KORLANTAS POLRI, Cikampek – Dalam upaya menekan angka kecelakaan lalu lintas di jalan tol, Ka Induk PJR (Patroli Jalan Raya) Cikampek Kompol Sandy Titah Nugraha melakukan dialog langsung dengan seorang sopir truk yang tengah beristirahat di bahu jalan. Melalui pendekatan humanis, ia menggali alasan para pengemudi memilih berhenti di lokasi yang berbahaya sekaligus memberikan edukasi mengenai pentingnya memilih tempat istirahat yang aman.
Saat berbincang dengan sopir truk, Kompol Sandy terlebih dahulu menanyakan alasan banyak pengemudi memilih berhenti di bahu jalan dibandingkan memanfaatkan rest area yang telah tersedia.
“Saya ingin mengetahui pandangan para sopir terkait alasan banyak pengemudi memilih beristirahat di bahu jalan,” ujar Ka Induk PJR Cikampek Kompol Sandy Titah Nugraha, dikutip Jumat (26/6).
Menanggapi pertanyaan tersebut, sopir truk mengungkapkan bahwa keputusan berhenti di bahu jalan umumnya dipicu oleh kondisi fisik yang sudah lelah. Selain itu, keterbatasan kapasitas rest area yang kerap penuh juga membuat sebagian pengemudi memilih menepi di lokasi terdekat.
“Ya mungkin mereka menepi karena kelelahan, Pak. Misalnya saat rasa kantuk datang di lokasi tersebut, mereka memilih berhenti di bahu jalan. Sementara jika menuju rest area, terkadang kapasitasnya sudah penuh sehingga tidak kebagian tempat,” ungkap sopir truk.
Mendengar penjelasan tersebut, Kompol Sandy kemudian mengingatkan bahwa berhenti di bahu jalan memiliki risiko besar terhadap keselamatan pengemudi maupun pengguna jalan lain. Ia pun meminta sopir menyebutkan risiko yang dapat terjadi.”

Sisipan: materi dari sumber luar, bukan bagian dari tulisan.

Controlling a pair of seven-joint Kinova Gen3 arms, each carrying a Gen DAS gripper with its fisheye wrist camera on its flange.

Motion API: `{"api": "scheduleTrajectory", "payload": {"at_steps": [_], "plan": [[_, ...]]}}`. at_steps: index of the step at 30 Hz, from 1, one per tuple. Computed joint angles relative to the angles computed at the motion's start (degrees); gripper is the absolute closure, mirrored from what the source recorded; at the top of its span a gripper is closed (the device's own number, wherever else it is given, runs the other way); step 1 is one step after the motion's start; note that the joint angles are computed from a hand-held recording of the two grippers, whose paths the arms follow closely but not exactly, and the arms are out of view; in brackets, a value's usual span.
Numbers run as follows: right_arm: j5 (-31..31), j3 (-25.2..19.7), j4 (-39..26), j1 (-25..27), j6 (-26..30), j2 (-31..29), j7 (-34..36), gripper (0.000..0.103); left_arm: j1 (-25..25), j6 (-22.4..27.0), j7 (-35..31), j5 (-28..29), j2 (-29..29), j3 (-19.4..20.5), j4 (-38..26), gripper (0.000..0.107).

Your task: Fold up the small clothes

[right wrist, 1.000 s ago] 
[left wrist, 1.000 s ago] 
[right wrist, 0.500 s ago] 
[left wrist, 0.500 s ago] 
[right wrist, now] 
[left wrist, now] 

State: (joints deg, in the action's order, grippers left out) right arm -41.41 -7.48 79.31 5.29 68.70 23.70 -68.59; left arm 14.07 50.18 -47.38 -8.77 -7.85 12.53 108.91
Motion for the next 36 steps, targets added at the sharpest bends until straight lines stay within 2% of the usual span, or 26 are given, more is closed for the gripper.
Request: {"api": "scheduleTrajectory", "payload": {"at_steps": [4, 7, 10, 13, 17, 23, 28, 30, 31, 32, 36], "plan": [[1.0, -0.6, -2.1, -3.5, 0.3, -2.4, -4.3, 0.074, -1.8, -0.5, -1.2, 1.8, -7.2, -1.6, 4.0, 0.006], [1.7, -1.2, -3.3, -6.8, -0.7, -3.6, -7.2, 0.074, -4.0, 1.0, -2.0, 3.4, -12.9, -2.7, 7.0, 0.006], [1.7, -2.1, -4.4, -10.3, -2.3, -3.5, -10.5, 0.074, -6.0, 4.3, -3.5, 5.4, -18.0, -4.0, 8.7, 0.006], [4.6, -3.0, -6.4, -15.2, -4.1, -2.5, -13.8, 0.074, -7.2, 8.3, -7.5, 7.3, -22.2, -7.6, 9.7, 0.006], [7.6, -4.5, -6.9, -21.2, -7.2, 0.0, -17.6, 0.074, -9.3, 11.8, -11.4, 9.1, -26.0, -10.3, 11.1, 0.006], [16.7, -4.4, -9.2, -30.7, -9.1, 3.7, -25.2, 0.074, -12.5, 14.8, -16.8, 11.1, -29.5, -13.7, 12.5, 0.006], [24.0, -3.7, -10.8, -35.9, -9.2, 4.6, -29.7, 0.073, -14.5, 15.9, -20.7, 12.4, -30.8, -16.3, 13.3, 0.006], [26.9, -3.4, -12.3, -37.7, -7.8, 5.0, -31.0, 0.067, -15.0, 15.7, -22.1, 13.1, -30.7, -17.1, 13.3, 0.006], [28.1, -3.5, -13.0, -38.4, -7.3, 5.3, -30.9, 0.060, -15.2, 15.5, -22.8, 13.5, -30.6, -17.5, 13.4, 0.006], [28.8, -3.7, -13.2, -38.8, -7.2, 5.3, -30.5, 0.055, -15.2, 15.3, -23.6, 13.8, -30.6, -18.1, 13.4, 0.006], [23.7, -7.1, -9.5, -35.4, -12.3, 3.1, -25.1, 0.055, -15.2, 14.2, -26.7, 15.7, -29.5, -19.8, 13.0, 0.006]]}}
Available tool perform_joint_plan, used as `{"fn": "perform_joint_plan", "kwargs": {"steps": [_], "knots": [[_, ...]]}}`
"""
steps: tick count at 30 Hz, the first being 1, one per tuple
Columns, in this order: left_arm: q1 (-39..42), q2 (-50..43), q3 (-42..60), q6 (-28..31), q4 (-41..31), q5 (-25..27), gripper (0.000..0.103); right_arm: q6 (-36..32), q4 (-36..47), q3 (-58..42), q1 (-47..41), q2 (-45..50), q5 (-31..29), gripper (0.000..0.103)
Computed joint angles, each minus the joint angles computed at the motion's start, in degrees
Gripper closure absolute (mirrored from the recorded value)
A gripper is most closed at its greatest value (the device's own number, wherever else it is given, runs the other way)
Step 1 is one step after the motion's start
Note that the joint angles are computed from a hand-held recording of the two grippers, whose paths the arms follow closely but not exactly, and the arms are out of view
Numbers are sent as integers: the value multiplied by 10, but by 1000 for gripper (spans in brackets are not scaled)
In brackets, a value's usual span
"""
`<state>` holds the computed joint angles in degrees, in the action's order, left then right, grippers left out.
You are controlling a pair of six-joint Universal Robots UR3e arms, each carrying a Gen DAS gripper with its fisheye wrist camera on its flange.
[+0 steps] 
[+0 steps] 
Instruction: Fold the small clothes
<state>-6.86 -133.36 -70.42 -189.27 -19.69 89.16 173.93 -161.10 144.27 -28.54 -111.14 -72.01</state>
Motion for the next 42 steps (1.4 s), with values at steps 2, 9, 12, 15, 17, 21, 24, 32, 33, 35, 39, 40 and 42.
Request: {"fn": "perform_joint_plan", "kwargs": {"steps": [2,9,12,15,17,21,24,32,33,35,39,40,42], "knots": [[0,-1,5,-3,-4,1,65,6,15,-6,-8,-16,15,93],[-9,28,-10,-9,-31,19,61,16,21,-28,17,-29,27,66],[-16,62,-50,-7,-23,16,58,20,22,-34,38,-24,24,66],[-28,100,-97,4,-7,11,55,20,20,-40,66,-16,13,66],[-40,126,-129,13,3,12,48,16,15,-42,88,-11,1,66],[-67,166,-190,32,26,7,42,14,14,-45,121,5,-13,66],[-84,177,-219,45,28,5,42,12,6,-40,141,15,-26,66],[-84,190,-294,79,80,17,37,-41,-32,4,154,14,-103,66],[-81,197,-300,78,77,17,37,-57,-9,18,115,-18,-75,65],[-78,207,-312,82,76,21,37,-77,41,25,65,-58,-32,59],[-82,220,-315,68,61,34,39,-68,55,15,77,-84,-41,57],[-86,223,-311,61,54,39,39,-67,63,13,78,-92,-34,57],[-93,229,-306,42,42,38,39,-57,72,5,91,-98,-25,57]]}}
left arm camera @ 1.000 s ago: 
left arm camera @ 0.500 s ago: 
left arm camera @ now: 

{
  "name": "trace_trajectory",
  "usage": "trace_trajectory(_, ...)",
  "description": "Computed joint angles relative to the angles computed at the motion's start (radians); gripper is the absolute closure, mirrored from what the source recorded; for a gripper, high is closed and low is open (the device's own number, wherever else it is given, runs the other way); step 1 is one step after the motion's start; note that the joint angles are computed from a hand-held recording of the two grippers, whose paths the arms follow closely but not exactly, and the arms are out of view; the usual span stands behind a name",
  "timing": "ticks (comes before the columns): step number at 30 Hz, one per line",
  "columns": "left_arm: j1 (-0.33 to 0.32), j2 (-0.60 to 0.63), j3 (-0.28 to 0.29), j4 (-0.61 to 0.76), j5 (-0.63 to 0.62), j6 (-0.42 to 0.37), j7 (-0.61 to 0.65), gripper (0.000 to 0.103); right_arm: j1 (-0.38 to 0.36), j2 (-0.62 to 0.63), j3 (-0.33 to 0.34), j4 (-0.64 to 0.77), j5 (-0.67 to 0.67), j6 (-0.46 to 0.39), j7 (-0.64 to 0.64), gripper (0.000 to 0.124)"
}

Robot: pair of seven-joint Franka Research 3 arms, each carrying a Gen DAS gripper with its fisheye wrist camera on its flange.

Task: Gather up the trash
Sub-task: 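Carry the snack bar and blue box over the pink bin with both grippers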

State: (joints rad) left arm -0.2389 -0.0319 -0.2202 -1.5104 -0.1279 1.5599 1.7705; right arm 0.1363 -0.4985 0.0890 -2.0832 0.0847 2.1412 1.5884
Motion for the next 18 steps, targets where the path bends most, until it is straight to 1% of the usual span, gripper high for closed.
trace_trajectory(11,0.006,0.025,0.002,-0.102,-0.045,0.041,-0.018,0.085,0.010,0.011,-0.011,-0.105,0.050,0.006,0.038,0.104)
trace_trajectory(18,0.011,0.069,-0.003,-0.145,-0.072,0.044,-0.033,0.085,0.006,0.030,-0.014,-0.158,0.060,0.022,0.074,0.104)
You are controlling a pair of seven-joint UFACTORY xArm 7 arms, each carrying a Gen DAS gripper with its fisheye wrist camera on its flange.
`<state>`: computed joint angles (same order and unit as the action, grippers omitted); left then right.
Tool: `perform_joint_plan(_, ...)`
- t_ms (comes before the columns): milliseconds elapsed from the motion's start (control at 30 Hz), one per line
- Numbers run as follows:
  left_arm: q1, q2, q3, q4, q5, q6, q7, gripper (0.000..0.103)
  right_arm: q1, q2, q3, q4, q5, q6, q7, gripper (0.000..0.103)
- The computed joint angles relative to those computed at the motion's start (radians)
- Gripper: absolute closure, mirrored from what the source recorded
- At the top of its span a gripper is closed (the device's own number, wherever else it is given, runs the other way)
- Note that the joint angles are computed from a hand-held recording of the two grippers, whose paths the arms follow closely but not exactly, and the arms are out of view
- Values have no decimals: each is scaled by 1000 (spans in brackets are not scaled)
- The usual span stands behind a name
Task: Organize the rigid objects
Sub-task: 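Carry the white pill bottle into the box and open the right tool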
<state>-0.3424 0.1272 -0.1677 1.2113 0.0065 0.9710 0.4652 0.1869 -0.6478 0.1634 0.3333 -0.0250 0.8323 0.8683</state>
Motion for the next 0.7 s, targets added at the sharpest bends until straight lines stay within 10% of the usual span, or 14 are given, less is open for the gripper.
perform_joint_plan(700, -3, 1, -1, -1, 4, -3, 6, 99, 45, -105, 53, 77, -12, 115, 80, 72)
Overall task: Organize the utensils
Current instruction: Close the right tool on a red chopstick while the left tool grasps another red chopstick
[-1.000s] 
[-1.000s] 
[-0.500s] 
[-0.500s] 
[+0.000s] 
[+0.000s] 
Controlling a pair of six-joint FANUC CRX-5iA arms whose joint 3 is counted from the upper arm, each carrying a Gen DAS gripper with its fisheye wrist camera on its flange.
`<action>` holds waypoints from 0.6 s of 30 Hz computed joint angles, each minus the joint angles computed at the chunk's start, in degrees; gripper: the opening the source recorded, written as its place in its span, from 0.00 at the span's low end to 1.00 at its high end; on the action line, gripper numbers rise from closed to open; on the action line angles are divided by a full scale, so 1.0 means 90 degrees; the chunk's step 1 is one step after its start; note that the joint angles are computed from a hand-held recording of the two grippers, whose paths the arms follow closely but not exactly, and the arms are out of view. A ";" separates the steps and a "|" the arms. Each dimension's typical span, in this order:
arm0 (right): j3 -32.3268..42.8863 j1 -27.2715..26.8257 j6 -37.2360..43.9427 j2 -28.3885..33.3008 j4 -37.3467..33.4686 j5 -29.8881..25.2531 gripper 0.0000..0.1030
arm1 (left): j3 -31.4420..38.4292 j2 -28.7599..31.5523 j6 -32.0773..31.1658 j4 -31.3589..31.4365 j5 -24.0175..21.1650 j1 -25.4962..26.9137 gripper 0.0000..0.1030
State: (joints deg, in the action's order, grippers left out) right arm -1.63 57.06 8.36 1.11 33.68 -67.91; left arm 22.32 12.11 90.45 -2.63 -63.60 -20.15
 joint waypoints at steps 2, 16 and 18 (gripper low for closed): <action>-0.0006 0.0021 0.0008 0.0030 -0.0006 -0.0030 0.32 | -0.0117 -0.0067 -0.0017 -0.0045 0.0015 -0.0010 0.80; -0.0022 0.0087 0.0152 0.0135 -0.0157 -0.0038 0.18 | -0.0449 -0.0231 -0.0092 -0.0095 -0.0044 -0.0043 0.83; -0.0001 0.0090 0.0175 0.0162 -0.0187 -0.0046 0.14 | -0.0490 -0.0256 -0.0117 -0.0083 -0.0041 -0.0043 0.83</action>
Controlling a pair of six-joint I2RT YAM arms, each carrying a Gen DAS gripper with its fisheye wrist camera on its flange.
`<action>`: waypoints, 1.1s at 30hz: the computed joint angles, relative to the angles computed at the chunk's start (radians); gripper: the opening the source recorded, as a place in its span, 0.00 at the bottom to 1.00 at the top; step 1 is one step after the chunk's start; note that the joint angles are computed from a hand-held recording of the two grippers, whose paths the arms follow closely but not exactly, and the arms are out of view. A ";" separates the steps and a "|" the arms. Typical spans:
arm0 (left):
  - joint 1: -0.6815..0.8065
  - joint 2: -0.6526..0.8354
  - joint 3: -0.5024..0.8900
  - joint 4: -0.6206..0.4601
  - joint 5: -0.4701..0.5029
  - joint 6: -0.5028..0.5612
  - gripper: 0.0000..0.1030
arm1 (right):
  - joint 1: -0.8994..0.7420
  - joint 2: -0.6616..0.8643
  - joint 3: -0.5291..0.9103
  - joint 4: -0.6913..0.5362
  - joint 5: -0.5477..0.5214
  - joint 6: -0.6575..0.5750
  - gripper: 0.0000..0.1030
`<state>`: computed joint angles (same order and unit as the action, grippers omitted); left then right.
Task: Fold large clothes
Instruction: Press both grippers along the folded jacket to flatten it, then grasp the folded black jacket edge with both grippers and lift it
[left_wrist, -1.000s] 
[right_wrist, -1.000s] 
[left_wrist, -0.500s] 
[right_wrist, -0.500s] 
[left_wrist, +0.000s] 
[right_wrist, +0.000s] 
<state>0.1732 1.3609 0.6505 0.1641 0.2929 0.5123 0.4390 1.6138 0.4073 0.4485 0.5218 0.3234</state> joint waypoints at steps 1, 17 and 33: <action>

“Namun, Mas tahu kan kalau berhenti atau parkir di sini risikonya cukup tinggi? Apa saja risikonya?” tanya KA Induk PJR Cikampek Kompol Sandy Titah Nugraha.
Lihat juga: Demi Keselamatan, Begini Cara PJR Cikampek Cegah Sopir Truk Tidur di Bahu Jalan
Sopir truk pun mengaku memahami bahaya yang dapat timbul akibat berhenti di bahu jalan, mulai dari risiko kecelakaan hingga potensi kehilangan barang berharga.
“Ya risikonya kecelakaan, bisa tertabrak kendaraan lain. Ban serep juga sering hilang, termasuk aki,” kata sopir.
Menanggapi hal itu, Ka Induk PJR Cikampek Kompol Sandy Titah Nugraha menegaskan bahwa kehadirannya bukan untuk langsung memberikan sanksi, melainkan mengedepankan edukasi dan imbauan agar para pengemudi semakin memahami pentingnya keselamatan berkendara.
“Saya sebagai petugas, tugas saya memberikan imbauan. Saya tidak melakukan penilangan, tetapi mengingatkan,” jelasnya.
Di akhir perbincangan, ia mengimbau para sopir untuk mengatur waktu istirahat dengan baik serta memanfaatkan rumah makan atau rest area yang memiliki area parkir memadai. Menurutnya, langkah tersebut jauh lebih aman dibandingkan memaksakan berhenti di bahu jalan yang memiliki risiko tinggi.
“Walaupun mengantuk, risikonya nanti akan lebih besar. Karena itu, atur waktu istirahat dengan baik. Setiap tiga jam sekali, carilah rumah makan yang cukup besar dan memiliki area parkir luas. Kemudian, jika melewati rest area dan masih tersedia tempat, silakan berhenti di sana. Itu lebih baik daripada memaksakan berhenti di jalan,” tandasnya.